How can I get 2nd digit of a number manually

Question

#include <stdio.h>

int main(int argc, char *argv[]) {
    int n = 234;

    // Gets first digit
    int digit = n / 100;
    putchar('0' + digit);

    // gets 3rd digit
    digit = n % 10;
    putchar('0' + digit);


}

How can I get "3" aka 2nd digit?

Also If the n was something like 245836 how could I extract each digit one by one?

Answer 1

As an expansion on the answer you already got: In general, you can get the ith digit from the right with:

int digit = (n / (int) pow(10, i)) % 10;

where i is a zero-based index.
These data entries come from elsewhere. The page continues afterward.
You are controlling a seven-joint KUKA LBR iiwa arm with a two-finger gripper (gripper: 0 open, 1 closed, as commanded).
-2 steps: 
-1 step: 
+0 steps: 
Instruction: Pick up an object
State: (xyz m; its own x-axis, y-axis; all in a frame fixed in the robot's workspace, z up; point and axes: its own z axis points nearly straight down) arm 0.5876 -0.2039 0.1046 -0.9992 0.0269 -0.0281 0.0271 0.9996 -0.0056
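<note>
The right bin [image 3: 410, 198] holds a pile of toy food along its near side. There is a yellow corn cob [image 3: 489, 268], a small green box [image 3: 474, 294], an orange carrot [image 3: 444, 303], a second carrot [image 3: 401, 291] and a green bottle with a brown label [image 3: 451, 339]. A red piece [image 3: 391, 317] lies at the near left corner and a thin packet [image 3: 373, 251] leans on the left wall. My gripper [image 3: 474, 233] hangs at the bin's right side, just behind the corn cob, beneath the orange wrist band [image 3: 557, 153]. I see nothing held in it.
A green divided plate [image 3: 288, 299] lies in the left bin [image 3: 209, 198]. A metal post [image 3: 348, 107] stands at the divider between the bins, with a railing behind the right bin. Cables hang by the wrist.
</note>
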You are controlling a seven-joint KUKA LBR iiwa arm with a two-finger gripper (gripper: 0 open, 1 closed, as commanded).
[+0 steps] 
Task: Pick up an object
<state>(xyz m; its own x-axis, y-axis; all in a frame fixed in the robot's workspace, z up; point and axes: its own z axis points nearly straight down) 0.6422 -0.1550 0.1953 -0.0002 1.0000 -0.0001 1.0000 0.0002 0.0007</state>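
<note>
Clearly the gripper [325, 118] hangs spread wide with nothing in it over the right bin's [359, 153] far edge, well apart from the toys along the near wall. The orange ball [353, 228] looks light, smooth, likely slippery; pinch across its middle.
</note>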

You can get the index of the most significant digit with i = log10(n) and loop your way down to 0. pow and log10 are floating-point functions, which should be used carefully in integer calculations.

Alternatively, you can get at the powers of 10 in decreasing order by sequential division by 10 of an initial value d, which also must be a power of 10. You can find this value d by repeatedly multiplying 1 with 10 until the next multiplication would exceed your number.

Here's a simple program that prints all digits of a positive integer in order:

#include <stdio.h>

int main(int argc, char *argv[])
{
    unsigned int n = 0;
    unsigned int d = 1;
    
    while (d <= n / 10) d *= 10;
    
    while (d) {
        unsigned int digit = (n / d) % 10;

        putchar('0' + digit);
        d /= 10;
    }
    
    putchar('\n');    
    return 0;
}

The example uses unsigned int, because it works only with non-negative numbers.

Answer 2

This is a simple program to print a digit in tenth position.

import java.util.*;
public class Main{

     public static void main(String []args){
         int n;
         Scanner sc=new Scanner(System.in);
         n=sc.nextInt();
         if(n>0)
         {
             n=n%100;
             n=n/10;
         }
        System.out.println(n);
     }
}